# Thread: Convergence of an improper integral

1. ## Convergence of an improper integral

I cant figure out how to answer this calculus problem. I'm having trouble actually calculating the integral.

a) (integral from 0 to 1) sin(x+1/x)dx

I haven't been able to answer that, theres a part b that I havent tried yet since the first one has been giving me problems.

b) (integral from 0 to 1) sin^2(x+1/x)

2. Originally Posted by blorpinbloo
I cant figure out how to answer this calculus problem. I'm having trouble actually calculating the integral.

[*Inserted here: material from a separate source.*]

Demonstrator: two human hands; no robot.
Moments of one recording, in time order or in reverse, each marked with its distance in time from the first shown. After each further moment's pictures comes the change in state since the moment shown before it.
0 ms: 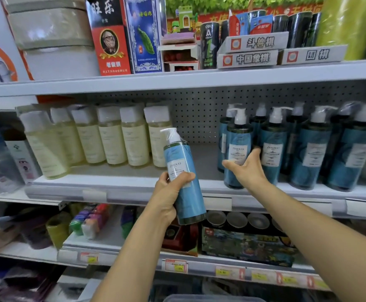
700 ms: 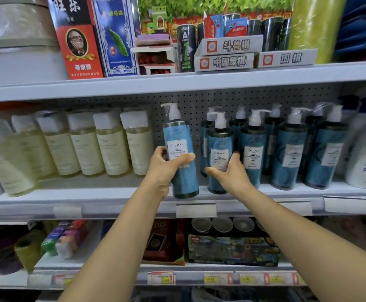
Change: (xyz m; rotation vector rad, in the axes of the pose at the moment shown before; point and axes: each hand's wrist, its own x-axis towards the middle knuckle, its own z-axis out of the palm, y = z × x) left_hand 0.047 0.032 0.048 0.221 -0.094 0.135; right_hand 0.001 0.003 -0.006 -0.177 -0.031 -0.016
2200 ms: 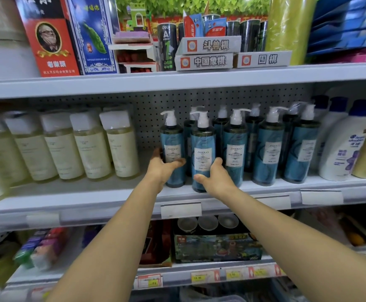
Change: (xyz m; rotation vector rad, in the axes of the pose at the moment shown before) left_hand 0.062 -0.044 0.018 0.267 -0.026 0.031; right_hand -0.012 -0.003 0.000 -0.200 -0.115 0.132
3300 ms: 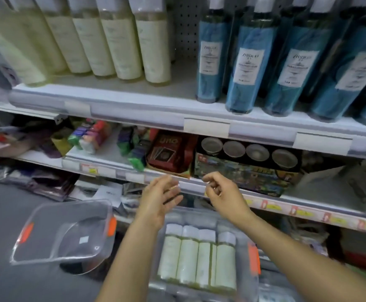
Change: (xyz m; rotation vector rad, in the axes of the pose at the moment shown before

a) (integral from 0 to 1) sin(x+1/x)dx

I haven't been able to answer that, theres a part b that I havent tried yet since the first one has been giving me problems.

b) (integral from 0 to 1) sin^2(x+1/x)
Try the sine of a sum formula.

3. Originally Posted by blorpinbloo
I cant figure out how to answer this calculus problem. I'm having trouble actually calculating the integral.

a) (integral from 0 to 1) sin(x+1/x)dx

I haven't been able to answer that, theres a part b that I havent tried yet since the first one has been giving me problems.

b) (integral from 0 to 1) sin^2(x+1/x)
Specify it:
$x+\frac{1}{x}$ or $\frac{x+1}{x}$ ?!

4. My bad, its x+(1/x)

5. Originally Posted by blorpinbloo
My bad, its x+(1/x)
It can not be expressed in terms of elementary functions.
http://www.wolframalpha.com/input/?i...%281%2Fx%29%5D
Did you post all informations ?

6. Originally Posted by General
It can not be expressed in terms of elementary functions.
Integrate sin[x+(1/x)] - Wolfram|Alpha
Did you post all informations ?
Could this be integrated?

$sin\left(x+\frac{1}{x}\right)=sin(x)cos\left(\frac {1}{x}\right)+sin\left(\frac{1}{x}\right)cos(x)$

I'm not very good at integration, so I can't always tell right away. I would have to work through it.

7. Nevermind that, I didn't notice your wolfram link.

8. Originally Posted by adkinsjr
Could this be integrated?

$sin\left(x+\frac{1}{x}\right)=sin(x)cos\left(\frac {1}{x}\right)+sin\left(\frac{1}{x}\right)cos(x)$

I'm not very good at integration, so I can't always tell right away. I would have to work through it.
No.
Wolfaram\alpha integrator considers all cases.

9. The question was "Show that the following improper integrals both converge." I assumed you had to calculate the integral because that's what the section was about, but I suppose there may be another way to solve it without calculating it.